* [ABOUT THIS EXERCISE]
Return the data below exactly, stopping after the line with "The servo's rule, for".

* [DATASET EXCERPT]
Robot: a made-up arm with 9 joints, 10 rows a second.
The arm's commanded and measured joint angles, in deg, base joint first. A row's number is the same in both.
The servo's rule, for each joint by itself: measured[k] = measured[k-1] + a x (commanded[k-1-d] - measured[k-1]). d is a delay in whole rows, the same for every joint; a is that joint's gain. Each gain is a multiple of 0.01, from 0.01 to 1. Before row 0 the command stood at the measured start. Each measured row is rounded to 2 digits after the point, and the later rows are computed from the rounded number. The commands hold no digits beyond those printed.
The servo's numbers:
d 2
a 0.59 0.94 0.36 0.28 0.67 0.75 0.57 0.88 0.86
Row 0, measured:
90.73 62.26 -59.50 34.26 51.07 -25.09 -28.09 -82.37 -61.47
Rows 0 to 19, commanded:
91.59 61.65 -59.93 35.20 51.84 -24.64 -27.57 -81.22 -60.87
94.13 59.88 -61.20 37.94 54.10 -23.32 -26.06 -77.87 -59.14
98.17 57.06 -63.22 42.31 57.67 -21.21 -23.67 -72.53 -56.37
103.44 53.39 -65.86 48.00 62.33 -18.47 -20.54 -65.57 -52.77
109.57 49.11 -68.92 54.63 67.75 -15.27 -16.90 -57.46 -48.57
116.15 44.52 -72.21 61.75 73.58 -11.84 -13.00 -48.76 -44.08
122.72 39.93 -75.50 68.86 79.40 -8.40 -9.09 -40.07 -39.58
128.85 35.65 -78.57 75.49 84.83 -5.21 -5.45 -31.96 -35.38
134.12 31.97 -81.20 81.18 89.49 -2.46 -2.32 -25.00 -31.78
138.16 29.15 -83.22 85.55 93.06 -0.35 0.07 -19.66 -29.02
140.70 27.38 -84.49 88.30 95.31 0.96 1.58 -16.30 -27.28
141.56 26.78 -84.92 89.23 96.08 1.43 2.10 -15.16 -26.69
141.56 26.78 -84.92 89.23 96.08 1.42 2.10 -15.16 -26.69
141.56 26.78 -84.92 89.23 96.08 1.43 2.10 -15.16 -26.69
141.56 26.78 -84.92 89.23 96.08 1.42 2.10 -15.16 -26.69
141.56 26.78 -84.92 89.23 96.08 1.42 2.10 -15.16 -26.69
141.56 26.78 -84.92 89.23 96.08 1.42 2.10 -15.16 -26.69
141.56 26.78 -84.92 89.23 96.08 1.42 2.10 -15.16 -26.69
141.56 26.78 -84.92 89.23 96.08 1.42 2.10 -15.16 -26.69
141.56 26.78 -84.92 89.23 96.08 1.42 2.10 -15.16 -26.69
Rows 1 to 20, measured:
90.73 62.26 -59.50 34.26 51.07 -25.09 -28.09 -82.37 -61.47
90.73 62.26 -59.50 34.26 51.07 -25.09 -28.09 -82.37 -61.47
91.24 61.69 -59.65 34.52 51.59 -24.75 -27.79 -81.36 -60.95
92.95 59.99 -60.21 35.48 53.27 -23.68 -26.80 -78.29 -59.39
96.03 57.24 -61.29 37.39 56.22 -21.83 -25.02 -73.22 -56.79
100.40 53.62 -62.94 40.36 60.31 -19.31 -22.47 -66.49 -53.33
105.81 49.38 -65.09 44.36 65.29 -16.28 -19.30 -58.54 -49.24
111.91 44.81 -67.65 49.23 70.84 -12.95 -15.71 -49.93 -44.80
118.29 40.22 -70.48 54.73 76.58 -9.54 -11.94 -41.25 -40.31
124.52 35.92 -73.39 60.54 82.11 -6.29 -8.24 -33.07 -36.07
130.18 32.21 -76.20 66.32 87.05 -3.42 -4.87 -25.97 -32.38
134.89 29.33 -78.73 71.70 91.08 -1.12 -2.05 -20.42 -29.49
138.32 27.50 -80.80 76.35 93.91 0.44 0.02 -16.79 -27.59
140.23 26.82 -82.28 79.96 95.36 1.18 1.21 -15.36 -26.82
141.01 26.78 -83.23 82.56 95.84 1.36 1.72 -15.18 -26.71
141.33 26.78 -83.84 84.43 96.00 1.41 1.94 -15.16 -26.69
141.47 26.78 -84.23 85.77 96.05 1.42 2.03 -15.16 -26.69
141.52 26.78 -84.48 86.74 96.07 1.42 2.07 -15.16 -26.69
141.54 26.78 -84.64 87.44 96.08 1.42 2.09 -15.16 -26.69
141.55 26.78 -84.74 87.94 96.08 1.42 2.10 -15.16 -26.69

* [OUTPUT FOR THIS TASK]
Robot: a made-up arm with 9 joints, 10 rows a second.
The arm's commanded and measured joint angles, in deg, base joint first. A row's number is the same in both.
The servo's rule, for each joint by itself: measured[k] = measured[k-1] + a x (commanded[k-1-d] - measured[k-1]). d is a delay in whole rows, the same for every joint; a is that joint's gain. Each gain is a multiple of 0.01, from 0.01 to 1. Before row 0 the command stood at the measured start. Each measured row is rounded to 2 digits after the point, and the later rows are computed from the rounded number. The commands hold no digits beyond those printed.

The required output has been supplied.